The green inside Sebastian’s eyes was always one of Blaine’s secret favorite shades of the color. Too far past any sort of amicable friendzone they were in to bring it up—ever—Blaine stared at the strange mix of light forest and emerald greens blended together. The olive tone of his skin bled out of his knuckles as he squeezed the poor mug harder. “Yeah–I mean–I guess I did,” he wasn’t sure how low his voice could ever get before he heard it reverberate inside his ears. Was that a whisper? Or a breath of a sentence that you just say and hope the other one doesn’t hear? Either way–he watched how Sebastian’s attention kept moving over his face. A subtle switch of attention watchful eyes caught. Because that’s how Blaine worked. He could be clueless and miss a lot of things that were aimed at him. But when it really mattered? When he was the one that was hinging on something he did? Or noticed? Or needed to know? Then, he rarely missed a thing about the person subjected to his watchful scrutiny. Years of being around people (including himself) who were quick to cover up what was really going because they were too afraid to voice it and his needing to make the root cause better honed the skill of empathy seeded in him ages ago into the exact look that Sebastian was under.

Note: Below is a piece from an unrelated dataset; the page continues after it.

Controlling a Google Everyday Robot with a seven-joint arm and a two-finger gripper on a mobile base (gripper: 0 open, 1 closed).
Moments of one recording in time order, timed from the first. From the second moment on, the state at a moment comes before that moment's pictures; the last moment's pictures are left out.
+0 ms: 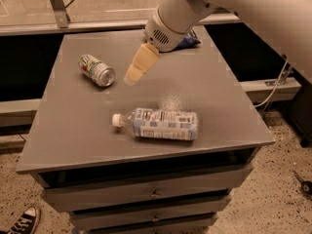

Sebastian didn’t remember. The muscles in his throat struggled visibly to swallow the previous night never once stopped being a blur to his friend. Not even for that. “Oh–oh.” Thick, black eyelashes fluttered and Blaine stuttered a breath or two. Or four. “No. No. You didn’t do anything. I mean–you were really drunk and it was amusingly messy getting you home but no.” Blaine and lying blended about as gracefully as oil and water but you couldn’t blame him for trying. A knee jerk reaction to the idea that maybe it was better this way. Maybe if Sebastian forgot? Then he was meant to forget. What would it to to them if he found out? Probably just make things distant between them again. Or break them away from each other for good. Unable to really look Sebastian in the eye until he glued together his blabbering brain–Blaine jerkily moved to fill an already full coffee cup with a refill he didn’t need. “Sorry. I don’t know where I was going witht hat. I forgot.”